Daniel Crosby, Personal Benchmark: Integrating Behavioral Finance and Investment Management
“Humans are wired to act; markets tend to reward inaction.”
Daniel Crosby, The Behavioral Investor
“Once these basic needs are met, quality of life has less to do with buying happiness and more to do with individual attitudes.”
Daniel Crosby, The Behavioral Investor
“Prepare for bursting bubbles without being too fine-tuned to them.”
Daniel Crosby, The Behavioral Investor
“Statman, Thorley and Vorkink found that investors absolutely “confuse brains with a bull market,” attributing their own success to skill and not the fact that a rising tide had lifted all boats.69 As a result, trading volumes were found to rise dramatically following good times and fall precipitously in bad times, effectively buying high and selling low.”
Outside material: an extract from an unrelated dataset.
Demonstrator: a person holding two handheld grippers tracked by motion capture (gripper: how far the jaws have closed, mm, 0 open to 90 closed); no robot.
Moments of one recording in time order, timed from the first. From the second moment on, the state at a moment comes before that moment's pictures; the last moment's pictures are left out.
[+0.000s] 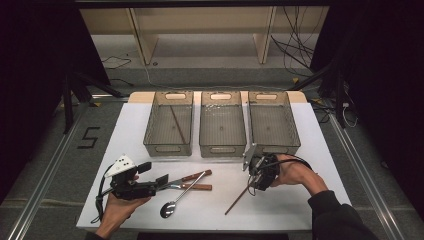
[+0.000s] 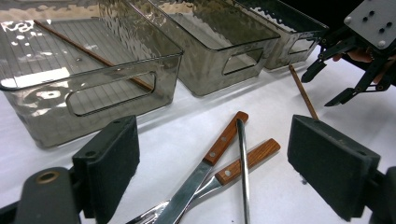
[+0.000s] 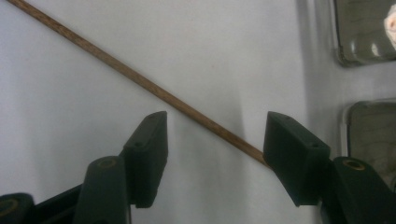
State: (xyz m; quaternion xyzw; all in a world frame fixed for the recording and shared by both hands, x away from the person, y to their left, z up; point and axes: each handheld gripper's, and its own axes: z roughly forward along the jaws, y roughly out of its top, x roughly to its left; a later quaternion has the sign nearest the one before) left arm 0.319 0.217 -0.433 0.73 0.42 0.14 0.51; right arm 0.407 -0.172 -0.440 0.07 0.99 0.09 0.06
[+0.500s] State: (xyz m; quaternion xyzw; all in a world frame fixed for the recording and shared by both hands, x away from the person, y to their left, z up) left arm 0.314 0.216 -0.436 0.73 0.41 0.15 0.52; right arm 0.413 -0.162 -0.450 0.04 1.00 0.05 0.05
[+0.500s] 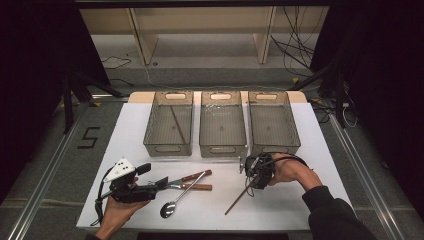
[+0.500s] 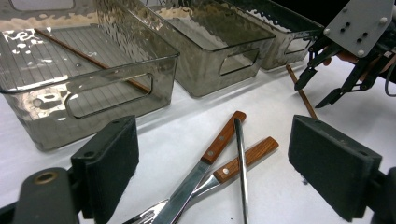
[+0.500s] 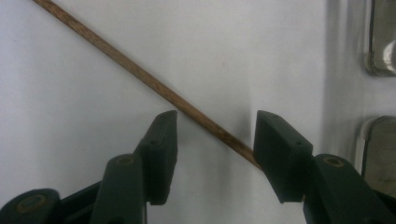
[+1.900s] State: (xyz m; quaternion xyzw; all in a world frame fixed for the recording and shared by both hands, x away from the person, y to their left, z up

Daniel Crosby, The Behavioral Investor
“Thales of Miletus was the founder of the school of natural philosophy, a contemporary of Aristotle and one of the seven sages of ancient Greece. Tasked with inscribing short words of wisdom onto the Temple of Apollo at Delphi, Thales was asked what the hardest and most important task of humanity was, to which he replied, “To know thyself.” He was then asked the inverse and replied that “giving advice” was the thing least profitable to humankind that came very easily.”